Calgary Herald

Struggling Sears unveils ‘lighter’ new store format

- HOLLIE SHAW

Sears Canada has a new logo and a brand-new store format. Now what it really needs are some new customers, but it’s a gamble after years of sliding sales, revised retail strategies and ever-changing executives.

The department store chain unveiled its latest store makeover on Tuesday at its Promenade Mall store in north Toronto, and it’s a sizable shift away in appearance from its predecesso­r: The walls and ceiling-high displays that once divided the store into physical department­s are gone, giving way to a territory where shoppers can see clear through in all directions to the furthest reaches of the 75,000 square-foot-retail space.

“This doesn’t look like a Sears,” Brandon Stranzl, the company’s executive chairman, said as he led a walk-through of the revived space.
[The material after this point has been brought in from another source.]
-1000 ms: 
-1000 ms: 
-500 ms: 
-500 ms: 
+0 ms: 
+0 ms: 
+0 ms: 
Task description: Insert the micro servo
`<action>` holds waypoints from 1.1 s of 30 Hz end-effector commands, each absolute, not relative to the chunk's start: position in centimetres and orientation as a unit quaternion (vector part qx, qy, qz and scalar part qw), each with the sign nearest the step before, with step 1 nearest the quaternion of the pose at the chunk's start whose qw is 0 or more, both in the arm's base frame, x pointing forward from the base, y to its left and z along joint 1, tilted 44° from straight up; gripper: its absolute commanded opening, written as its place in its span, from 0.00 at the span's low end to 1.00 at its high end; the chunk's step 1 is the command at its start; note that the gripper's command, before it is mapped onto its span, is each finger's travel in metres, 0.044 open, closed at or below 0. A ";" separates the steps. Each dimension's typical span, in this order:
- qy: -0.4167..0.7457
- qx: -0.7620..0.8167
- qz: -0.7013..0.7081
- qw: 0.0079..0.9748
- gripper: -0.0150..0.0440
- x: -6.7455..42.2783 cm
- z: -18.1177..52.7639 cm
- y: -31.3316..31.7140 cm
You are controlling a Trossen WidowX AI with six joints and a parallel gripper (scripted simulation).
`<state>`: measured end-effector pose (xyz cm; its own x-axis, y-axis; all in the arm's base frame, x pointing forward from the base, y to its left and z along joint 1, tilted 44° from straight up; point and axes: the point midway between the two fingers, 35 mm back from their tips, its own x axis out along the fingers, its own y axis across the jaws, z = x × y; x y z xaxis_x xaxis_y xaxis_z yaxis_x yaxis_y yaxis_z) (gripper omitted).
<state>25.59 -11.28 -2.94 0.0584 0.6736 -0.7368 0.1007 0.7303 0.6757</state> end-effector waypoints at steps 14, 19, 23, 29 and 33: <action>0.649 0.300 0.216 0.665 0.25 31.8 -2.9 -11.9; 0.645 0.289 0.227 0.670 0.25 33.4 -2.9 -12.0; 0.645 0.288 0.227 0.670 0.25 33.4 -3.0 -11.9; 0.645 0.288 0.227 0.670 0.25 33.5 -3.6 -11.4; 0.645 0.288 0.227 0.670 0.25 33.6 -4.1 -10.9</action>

Becky Penrice, chief operating officer at Sears Canada, added that the new format gives executives the ability to test new ideas quickly. “It just feels lighter. We can change the configurat­ion of the store regularly so that it is new and exciting for a customer ... in the old stores, everything was very hard to modify.”

The permanent clothing and home goods fixtures have been replaced by minimalist black metal fixturing on wheels, allowing merchandis­e displays to be moved easily and quickly on the polished concrete floor.

In parts, the layout resembles large self-serve specialty and offprice retailers, such as Designer Shoe Warehouse (DSW), Bed, Bath and Beyond or Marshalls, but with more attractive and coherent merchandis­e displays. Bold merchandis­e displays accompanie­d by the message WTS (What the Sears?) encourage shoppers inside the store and wider mall area to check out the new format.

It’s an influence not lost on Stranzl, who praised DSW’s format.

“A lot of what we have done around the store is take ideas from the best in the business, whether it’s in shoes, outerwear or appliances, and we have tried to bring that to our customers,” he said.

“If they have a model that they can roll out without a lot of investment that’s great because they have not been investing back into the business significan­tly,” said Catherine Saul, retail consultant at Catherine Saul Strategies in Toronto, said of Sears’ plan to take the new model to the remainder of its network over the next few years.

Same-store sales at Sears Canada have fallen 7.4 per cent and 5.5 per cent in the past two quarters, respective­ly, after falling 2.3 per cent in 2015 and 8.3 per cent in 2014. Poor performanc­e is eating into profit: Sears posted a $91.6-million loss in its second quarter compared with earnings of $13.5 million a year earlier, when it posted a $67.2 million one-time gain from the sale and leaseback of two logistics centres, one in a number of lucrative sale-leaseback transactio­ns over the past five years.